Symbols Used for TRANSFAC Binding Sequences
Consensus binding sequences are provided in the IUPAC code, and many are taken from the compilation of Faisst and Meyer, 1992. In addition to A, C, G, and T, the following symbols are used for consensus sequences:
Symbols Used for Consensus Binding
Sequences
And Their Meanings
Symbol | Meaning |
---|---|
B | C, G, or T |
D | A, G, or T |
H | A, C, or T |
K | G or T |
M | A or C |
N | A, C, G, or T |
R | A or G |
S | C or G |
V | A, C, or G |
W | A or T |
Y | C or T |
A number of consensus sequences has been generated by the TRANSFAC team, generally derived from DNA binding profiles comprised of matrices.

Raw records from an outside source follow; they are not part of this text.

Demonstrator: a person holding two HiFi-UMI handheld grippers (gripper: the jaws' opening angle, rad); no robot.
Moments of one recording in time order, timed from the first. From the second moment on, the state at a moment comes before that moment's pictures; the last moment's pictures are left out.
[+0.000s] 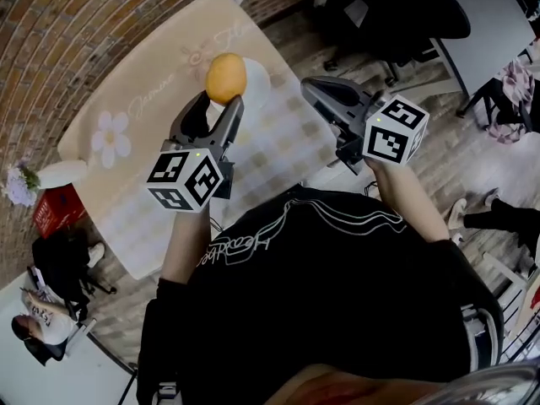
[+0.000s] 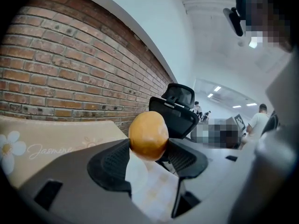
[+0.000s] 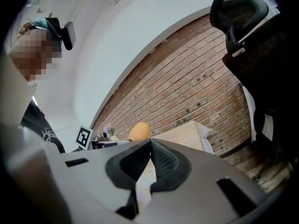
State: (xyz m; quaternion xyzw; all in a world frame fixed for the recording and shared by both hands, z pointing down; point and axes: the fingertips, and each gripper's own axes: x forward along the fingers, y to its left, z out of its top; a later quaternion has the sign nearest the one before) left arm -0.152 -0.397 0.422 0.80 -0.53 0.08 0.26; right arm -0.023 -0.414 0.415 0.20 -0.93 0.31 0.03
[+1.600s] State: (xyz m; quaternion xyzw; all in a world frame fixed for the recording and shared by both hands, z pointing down) left arm -0.168 -0.416 0.567 0.76 -0.54 0.23 0.28; right arm -0.010 -0.412 0.508 0.22 -0.89 0.38 0.06
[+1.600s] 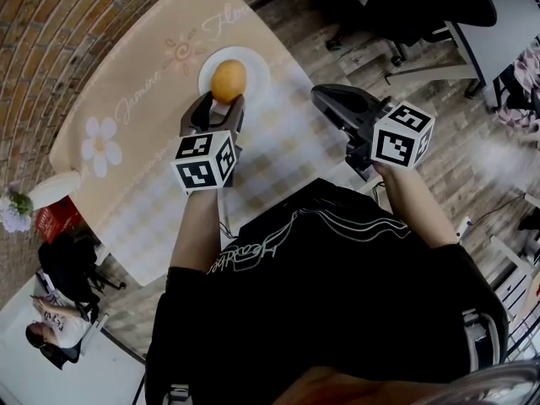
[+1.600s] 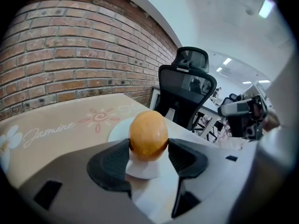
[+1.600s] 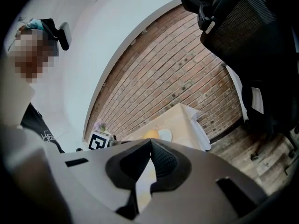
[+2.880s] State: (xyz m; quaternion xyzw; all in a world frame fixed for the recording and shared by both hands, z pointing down) left arm -0.164 -0.354 0.440 0.80 -0.52 0.04 0.31; right arm -0.025 -0.379 0.406 0.17 -0.94 0.30 0.03
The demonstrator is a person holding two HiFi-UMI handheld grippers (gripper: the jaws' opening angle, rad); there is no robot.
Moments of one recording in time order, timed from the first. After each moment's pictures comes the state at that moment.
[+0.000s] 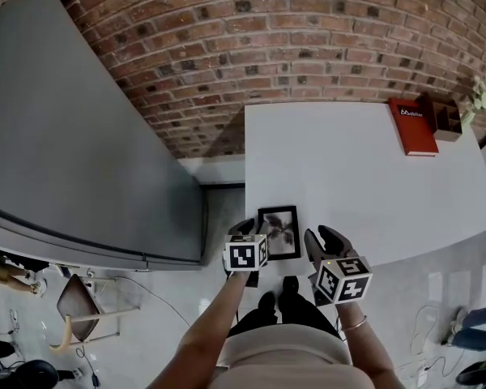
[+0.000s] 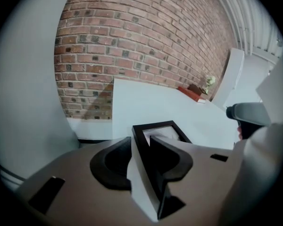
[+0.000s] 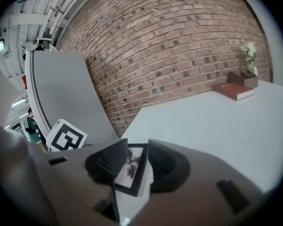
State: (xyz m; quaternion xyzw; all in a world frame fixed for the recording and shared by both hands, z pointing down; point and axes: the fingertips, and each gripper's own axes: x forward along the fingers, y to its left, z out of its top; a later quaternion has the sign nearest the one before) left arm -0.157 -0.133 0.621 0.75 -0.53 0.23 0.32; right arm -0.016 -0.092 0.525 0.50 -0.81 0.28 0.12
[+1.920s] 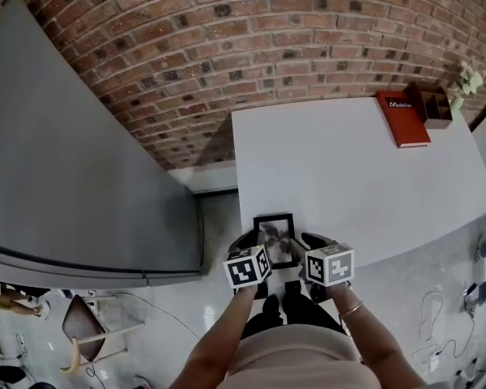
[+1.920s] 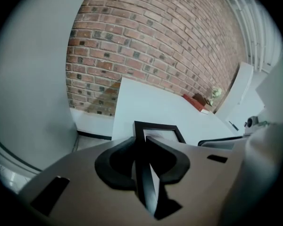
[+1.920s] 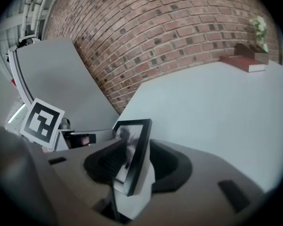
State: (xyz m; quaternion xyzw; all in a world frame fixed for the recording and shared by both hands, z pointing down) left arm -0.157 -0.125 0.621 0.72 -0.56 0.18 0.37; right arm -0.046 -0.094 0.599 0.44 -0.78 0.39 0.21
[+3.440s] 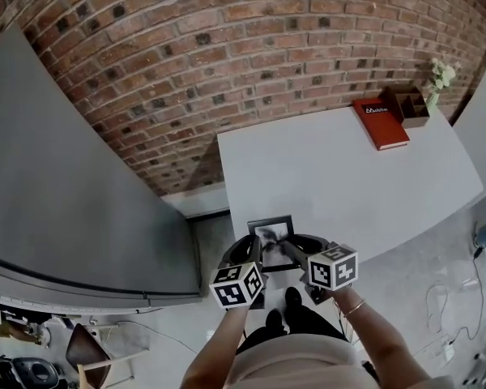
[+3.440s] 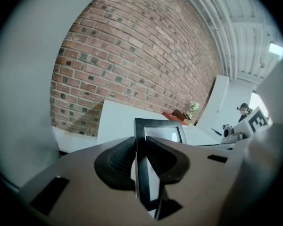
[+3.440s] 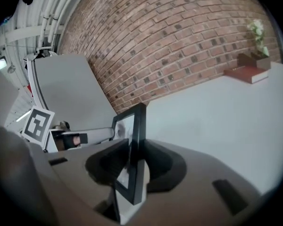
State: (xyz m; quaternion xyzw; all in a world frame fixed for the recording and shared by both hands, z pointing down) left arm -0.143 -0.129 0.535 0.80 -0.51 0.09 0.29; right arm -0.049 -0.102 0.545 0.44 -0.83 0.34 0.11
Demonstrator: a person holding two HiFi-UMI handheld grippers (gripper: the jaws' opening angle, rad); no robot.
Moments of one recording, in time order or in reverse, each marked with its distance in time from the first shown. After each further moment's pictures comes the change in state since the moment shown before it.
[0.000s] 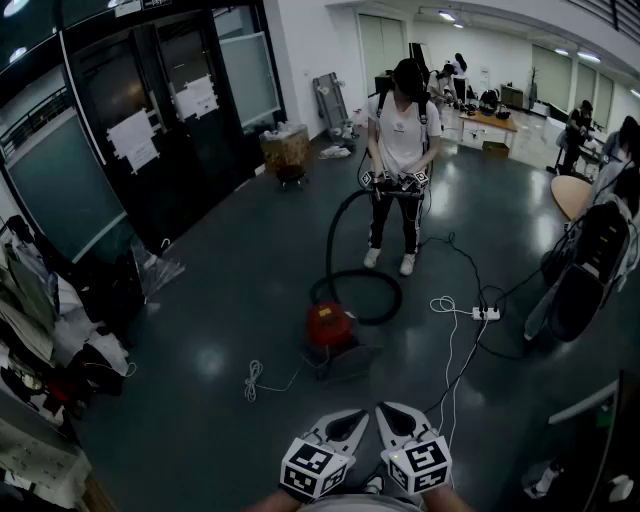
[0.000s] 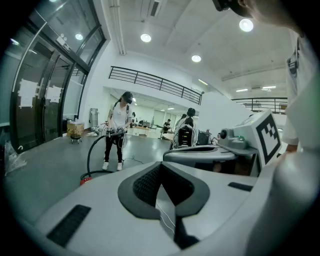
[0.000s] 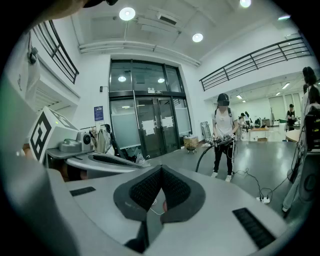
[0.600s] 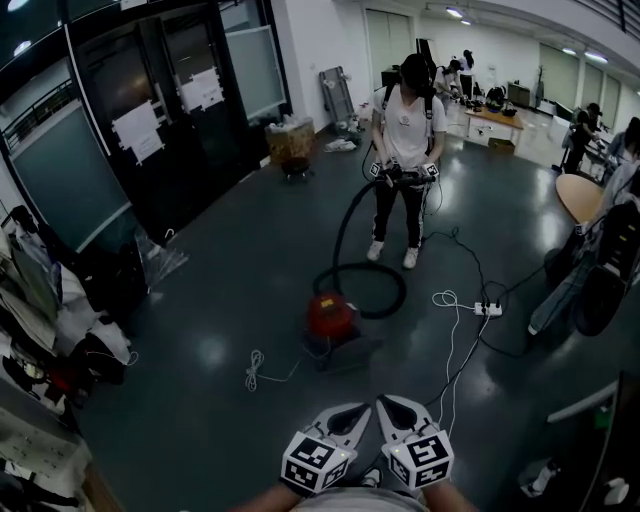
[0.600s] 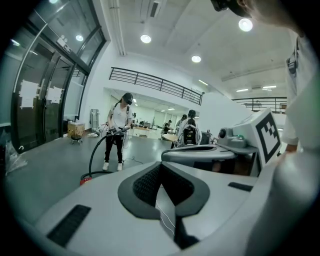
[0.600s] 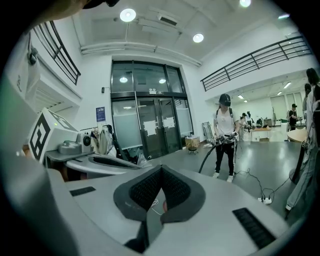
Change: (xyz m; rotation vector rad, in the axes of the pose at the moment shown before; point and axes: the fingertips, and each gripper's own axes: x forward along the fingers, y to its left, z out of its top) left arm 0.005 -0.024 -0.012 0.007 -0.010 0.008; right arm -0.020 -0.004 -0.012 0.002 -0.014 0.024
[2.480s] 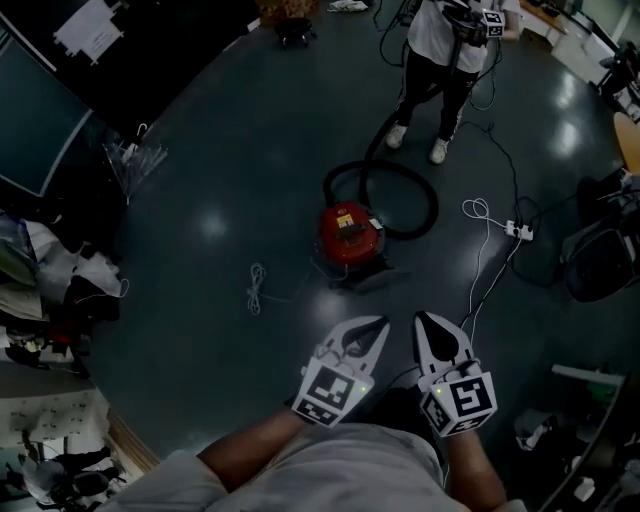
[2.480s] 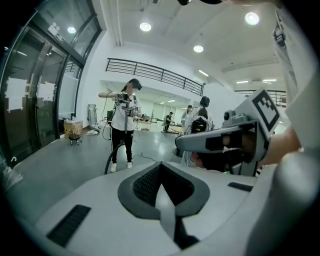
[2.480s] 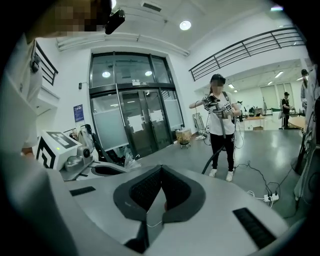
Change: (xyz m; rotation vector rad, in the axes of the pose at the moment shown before) left arm 0.158 0.301 0.024 0.070 0.091 -0.025; right arm 0.297 -0.132 0.031 0.100 0.063 -0.082
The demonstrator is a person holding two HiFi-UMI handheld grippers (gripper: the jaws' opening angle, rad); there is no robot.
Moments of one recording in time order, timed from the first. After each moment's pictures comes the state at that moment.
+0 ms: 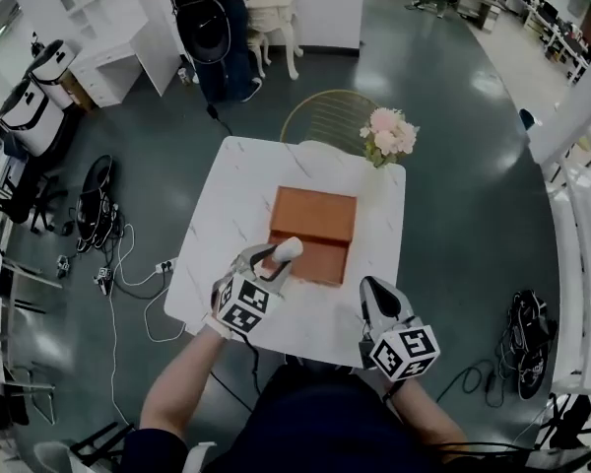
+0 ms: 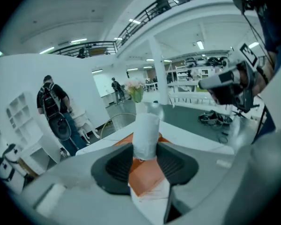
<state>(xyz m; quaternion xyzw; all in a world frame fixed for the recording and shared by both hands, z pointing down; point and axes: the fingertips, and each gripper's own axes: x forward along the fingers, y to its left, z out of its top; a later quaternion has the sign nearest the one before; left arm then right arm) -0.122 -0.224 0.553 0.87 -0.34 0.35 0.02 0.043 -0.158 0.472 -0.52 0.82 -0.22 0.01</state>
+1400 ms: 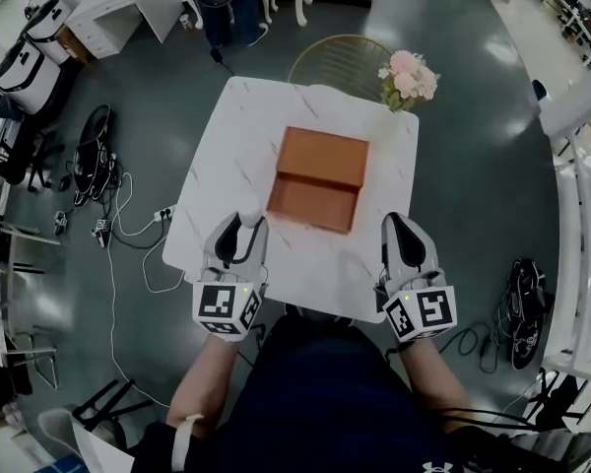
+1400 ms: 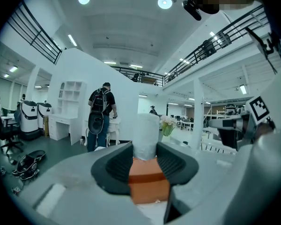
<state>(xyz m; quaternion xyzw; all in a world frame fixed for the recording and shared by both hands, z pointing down) -0.201 -0.173 0.464 0.83 -0.55 0.06 0.09 0.032 -0.164 0.420 -0.55 0.83 -0.09 0.02</state>
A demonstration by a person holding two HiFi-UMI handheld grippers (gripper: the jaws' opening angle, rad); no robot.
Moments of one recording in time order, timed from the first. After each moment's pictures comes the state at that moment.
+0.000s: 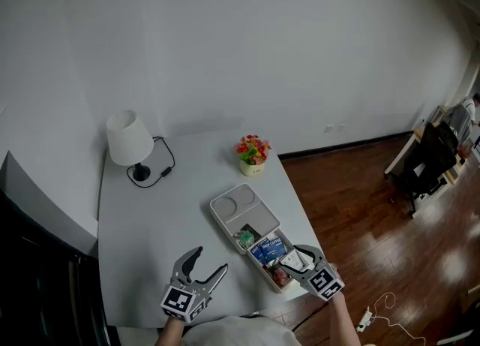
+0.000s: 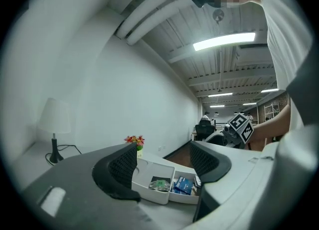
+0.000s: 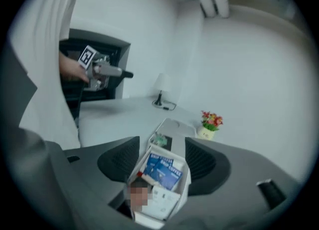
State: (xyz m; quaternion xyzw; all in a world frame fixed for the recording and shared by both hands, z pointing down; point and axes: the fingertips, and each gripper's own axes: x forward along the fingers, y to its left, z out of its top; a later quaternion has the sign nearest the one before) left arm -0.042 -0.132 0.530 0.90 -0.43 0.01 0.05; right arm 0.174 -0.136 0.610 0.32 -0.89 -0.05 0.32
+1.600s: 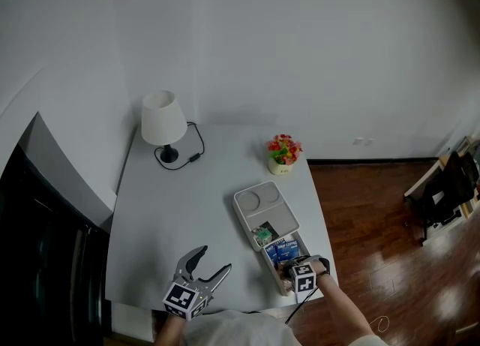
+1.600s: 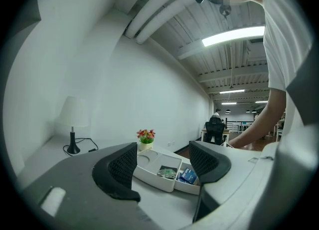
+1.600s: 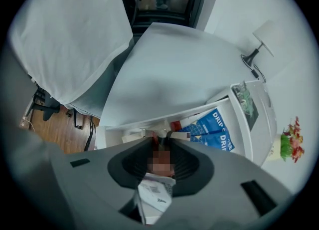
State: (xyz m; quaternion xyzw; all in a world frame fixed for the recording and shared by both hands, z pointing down) left arm -0.073 -0.106 0.550 0.87 -0.49 0.02 0.08; right arm 0.176 -0.109 0.807 -0.10 -0.74 -0.16 0.64
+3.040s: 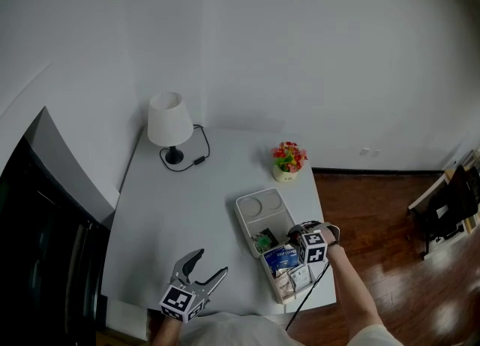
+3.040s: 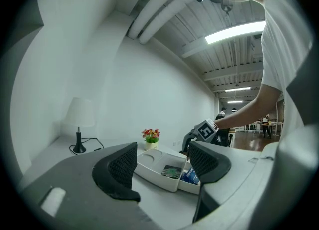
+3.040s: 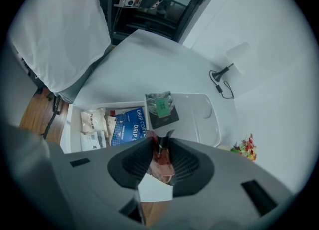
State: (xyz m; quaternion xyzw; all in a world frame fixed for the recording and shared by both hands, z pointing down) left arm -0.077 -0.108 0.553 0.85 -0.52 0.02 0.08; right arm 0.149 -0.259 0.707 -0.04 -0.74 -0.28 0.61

Here, the use of degenerate codes follows the rules below, adapted from Cavener, 1987:
- A single nucleotide is shown if its frequency is at least 50%
and at least twice as high as the second most frequent
nucleotide.
- A double-degenerate code indicates that the corresponding two
nucleotides occur in at least 75% of the underlying sequences and
rule 1 does not apply.
- Usage of triple-degenerate codes is restricted to those
positions where one of the nucleotides did not show up at all in
the sequence set and none of the afore mentioned rules
applies.
- All other frequency distributions are represented by the letter "N".